Configuring Ant Integration
Integration is achieved with the Checkmarx CxConsole command-line interface plugin. The following procedure explains how to install the plugin and how to customize your project XML file to call a scan. The procedure contains recommendations and examples that may vary according to the environment and use case.
To customize a code build project to automatically call a CxSAST scan:
Go to https://checkmarx.com/plugins/, and download the CLI plugin.
Extract the downloaded zip archive into a local folder, a folder that does not require Administrator privileges to execute.

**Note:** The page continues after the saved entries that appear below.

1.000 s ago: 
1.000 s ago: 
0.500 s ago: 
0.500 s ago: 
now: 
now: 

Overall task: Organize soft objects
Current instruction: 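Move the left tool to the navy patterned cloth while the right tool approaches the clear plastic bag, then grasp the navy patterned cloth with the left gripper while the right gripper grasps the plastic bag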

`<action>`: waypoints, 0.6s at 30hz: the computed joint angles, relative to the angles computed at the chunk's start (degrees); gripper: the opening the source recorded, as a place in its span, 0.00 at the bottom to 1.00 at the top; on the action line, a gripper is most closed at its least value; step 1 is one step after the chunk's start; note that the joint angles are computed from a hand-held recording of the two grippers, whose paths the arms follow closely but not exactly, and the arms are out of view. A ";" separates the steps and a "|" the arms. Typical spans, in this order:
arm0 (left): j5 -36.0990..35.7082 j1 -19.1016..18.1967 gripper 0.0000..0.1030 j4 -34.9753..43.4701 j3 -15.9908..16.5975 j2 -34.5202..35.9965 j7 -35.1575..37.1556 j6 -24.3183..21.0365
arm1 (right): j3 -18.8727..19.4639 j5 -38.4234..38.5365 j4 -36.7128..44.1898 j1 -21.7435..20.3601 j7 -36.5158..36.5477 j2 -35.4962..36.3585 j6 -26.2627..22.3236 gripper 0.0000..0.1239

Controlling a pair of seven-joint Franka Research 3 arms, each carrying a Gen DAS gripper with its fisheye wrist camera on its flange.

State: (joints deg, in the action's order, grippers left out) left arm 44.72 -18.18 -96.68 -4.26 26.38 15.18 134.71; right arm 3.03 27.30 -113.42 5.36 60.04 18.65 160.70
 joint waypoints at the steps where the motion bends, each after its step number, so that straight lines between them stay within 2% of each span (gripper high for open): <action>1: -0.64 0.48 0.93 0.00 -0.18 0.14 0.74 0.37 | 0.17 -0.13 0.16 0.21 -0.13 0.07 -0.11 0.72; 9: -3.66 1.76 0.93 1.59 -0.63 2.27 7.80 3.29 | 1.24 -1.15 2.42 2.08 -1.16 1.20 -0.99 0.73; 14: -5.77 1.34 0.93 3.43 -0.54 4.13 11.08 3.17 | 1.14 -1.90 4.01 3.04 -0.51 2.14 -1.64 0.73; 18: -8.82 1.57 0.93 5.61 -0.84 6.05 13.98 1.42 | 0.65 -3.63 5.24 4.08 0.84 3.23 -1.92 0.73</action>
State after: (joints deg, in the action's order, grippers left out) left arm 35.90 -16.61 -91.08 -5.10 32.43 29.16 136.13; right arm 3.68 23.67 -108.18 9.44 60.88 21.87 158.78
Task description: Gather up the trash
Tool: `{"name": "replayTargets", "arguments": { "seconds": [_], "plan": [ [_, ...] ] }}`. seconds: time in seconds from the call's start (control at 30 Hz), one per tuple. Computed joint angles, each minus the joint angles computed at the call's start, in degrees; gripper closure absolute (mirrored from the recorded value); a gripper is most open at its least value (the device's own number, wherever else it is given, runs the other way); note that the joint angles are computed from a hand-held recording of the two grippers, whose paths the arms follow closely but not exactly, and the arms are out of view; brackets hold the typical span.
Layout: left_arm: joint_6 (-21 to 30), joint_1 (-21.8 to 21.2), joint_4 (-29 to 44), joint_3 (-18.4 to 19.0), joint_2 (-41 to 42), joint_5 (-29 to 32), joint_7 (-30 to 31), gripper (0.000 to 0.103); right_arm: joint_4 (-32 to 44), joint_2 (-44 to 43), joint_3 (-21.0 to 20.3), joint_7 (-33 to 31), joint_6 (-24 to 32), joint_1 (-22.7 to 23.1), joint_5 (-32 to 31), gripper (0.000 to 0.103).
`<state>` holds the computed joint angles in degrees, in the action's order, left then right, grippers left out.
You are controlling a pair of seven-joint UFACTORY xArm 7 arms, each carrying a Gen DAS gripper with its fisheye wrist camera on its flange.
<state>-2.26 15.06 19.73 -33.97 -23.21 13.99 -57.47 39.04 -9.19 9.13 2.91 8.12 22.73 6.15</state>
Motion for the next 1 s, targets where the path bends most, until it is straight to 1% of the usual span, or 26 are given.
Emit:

In the following steps, you customize your project build.xml file for CxSAST integration. An example of a fully customized build.xml file is available.
Add the following syntax to any part of your project build.xml file, inside the <project> XML tag for your source code project, but not inside any lower-level tag.
<!-- CxConsole initiation --> <!-- Mandatory Parameters --> <property name="ProjectName" value="project_name"/> <property name="CxServer" value="http://xxx.xxx.xxx.xxx"/> <property name="CxUser" value="username"/> <property name="CxPassword" value="password"/> <property name="Locationtype" value="folder"/> <property name="locationpath" value="full_path"/> <!--Optional Scan parameters --> <property name="preset" value="Default"/> <!-- Example of CxConsole CLI command: "C:\Program Files\Checkmarx\CxConsole_6.2.6.2\runCxConsole.cmd" Scan -ProjectName Test -CxServer http://localhost -CxUser admin@cx -CxPassword admin -Locationtype folder -locationpath :\Users\joe\Desktop\Projects\Java\1_Under_70K\BookStore_Java_21412lines\BookStore_Java_21412lines\ --> <target name="CxScan"> <parallel> <!-- runCxConsole.cmd full path --> <property name="CxConsole" location="C:\CxConsole_6.2.6.2\runCxConsole.cmd"/> <echo message="Initiating Checkmarx Scan"/> <exec executable="${CxConsole}"> <arg value="Scan"/> <arg value="-ProjectName"/> <arg value="${ProjectName}"/> <arg value="-CxServer"/> <arg value="${CxServer}"/> <arg value="-CxUser"/> <arg value="${CxUser}"/> <arg value="-CxPassword"/> <arg value="${CxPassword}"/> <arg value="-Locationtype"/> <arg value="${Locationtype}"/> <arg value="-locationpath"/> <arg value="${locationpath}"/> <arg value="-preset"/> <arg value="${preset}"/> <arg value="-v"/> </exec> </parallel> </target>
For further information on
<exec>
syntax, go to ant.apache.org/manual/Tasks/exec.html .In the above-added code, modify the following parameter values:
Property
Description
ProjectName
CxSAST project name. If the project doesn't yet exist, CxSAST creates a new project with this name.
CxServer
IP address or resolvable name of CxSAST web server.
CxUser
CxSAST account username.
CxPassword
CxSAST account password.
Locationtype
Do not change.
Locationpath
Full path to source code location (folder).
Preset
The named set of queries to be executed.
CxConsole
location
should be the full path to runCxConsole.cmd .Save the changes to build.xml .
Optionally, test the integration by running:
ant CxScan
Running your build process now automatically initiates a Checkmarx CxSAST scan.